Hello, friends from 'not England'! How are you? Or should I say 'g'day, y'all bonjour danke'? You come to this blog day-in, day-out (don't you?) looking for advice and guidance about new cultural phenomenons sweeping my little nation, made of grass and scarves. Well you're in for a treat today, because I'm going to tell you all about the author of Britain's TOP-SELLING AUTOBIOGRAPHY LAST CHRISTMAS. Having worked in a bookshop over Christmas, I can tell you that the above fact is true. He was massively popular, outstripping other celebs you've never heard of such as Chris Evans (a DJ, not a comic-book loving actor) and Paul O'Grady. The success is even more impressive when you learn that this writer is not human, real, or English.
Alexsandr Orlov is an anthropomothic meerkat, less Timon and more Queen Catherina The Great of Russia. He is the frontman for an advertising campaign by a price-comparison website, Compare The Market, and has appeared in a number of adverts for the company. He also has this tie-in book, and there are reports he will win a record contract in the near future. Alexsandr is a Russian character, and the premise of the adverts is that "market" pronounced in a Russian accent sounds like "meerkat". Britain is not very advanced nowdays.
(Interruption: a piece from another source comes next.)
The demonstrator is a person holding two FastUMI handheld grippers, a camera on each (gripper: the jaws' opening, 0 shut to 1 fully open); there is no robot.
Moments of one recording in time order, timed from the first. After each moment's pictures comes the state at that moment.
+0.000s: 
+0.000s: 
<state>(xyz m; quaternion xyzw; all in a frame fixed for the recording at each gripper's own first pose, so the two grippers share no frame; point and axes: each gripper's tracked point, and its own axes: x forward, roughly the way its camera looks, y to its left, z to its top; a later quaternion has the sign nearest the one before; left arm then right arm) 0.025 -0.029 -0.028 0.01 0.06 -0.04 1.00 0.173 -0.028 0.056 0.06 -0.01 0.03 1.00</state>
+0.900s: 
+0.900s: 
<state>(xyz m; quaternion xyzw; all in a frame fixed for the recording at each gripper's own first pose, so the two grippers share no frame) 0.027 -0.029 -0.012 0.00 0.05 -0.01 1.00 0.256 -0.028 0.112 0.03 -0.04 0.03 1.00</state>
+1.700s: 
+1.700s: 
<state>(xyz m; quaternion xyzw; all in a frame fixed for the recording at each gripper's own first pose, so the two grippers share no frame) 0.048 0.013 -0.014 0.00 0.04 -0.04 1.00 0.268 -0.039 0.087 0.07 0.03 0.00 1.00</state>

Alexsandr promotes a website called "comparethemeerkat.com", and in each advert he bigs up this website where customers can go to compare different kinds of meerkat and vote for which they like best. He will typically then get irate because people get his website mixed up with "comparethemarket.com". The advert will end with him naming both sites, in an accent which makes them sound exactly the same, before winking at the camera and making a clicking noise. This is the most popular thing in England right now.
A few things concern us. One is that Alexsandr is meant to have fought through several hardships in the 1970s, before he became the businessman he is today. However, meerkats only live for about 12-14 years. So how has Alexsandr managed to live for so much longer, three times longer than any other meerkat in history. Is this why he can talk? Is the advert suggesting that, were meerkats able to live long enough, they'd eventually learn to speak human dialect and develop fingers flexible enough to manage a computer - is this what the advert is suggesting? Because if so, that seems like tacit support of evolution and all Catholics should protest against the adverts immediately.
Another worry is that Alexsandr's new website is called "Meerkovo". Now, I don't know about you, but that immediately brings to mind "Kosovo", a disputed land in the former Yugoslavian Republic which has for decades now been the centre of horrific war. Why are the advertisers bringing "Meerkovo" into the public eye? What are they going to do. If this ends with Meerkovo getting bombed by angry car insurance salesmen....
Our point, readers, is that we find this whole thing to be very disturbing indeed. While small animals are cute, apart from skunks who are misogynistic, the promotion of these meerkats seems shady and unorthodox. What happens if the adverts cease to be popular? Are we literally going to see civil war followed by acts of mass violence and the whole thing becomes an uncomfortably taut allegory for war-torn Europe? Readers, this whole thing stinks.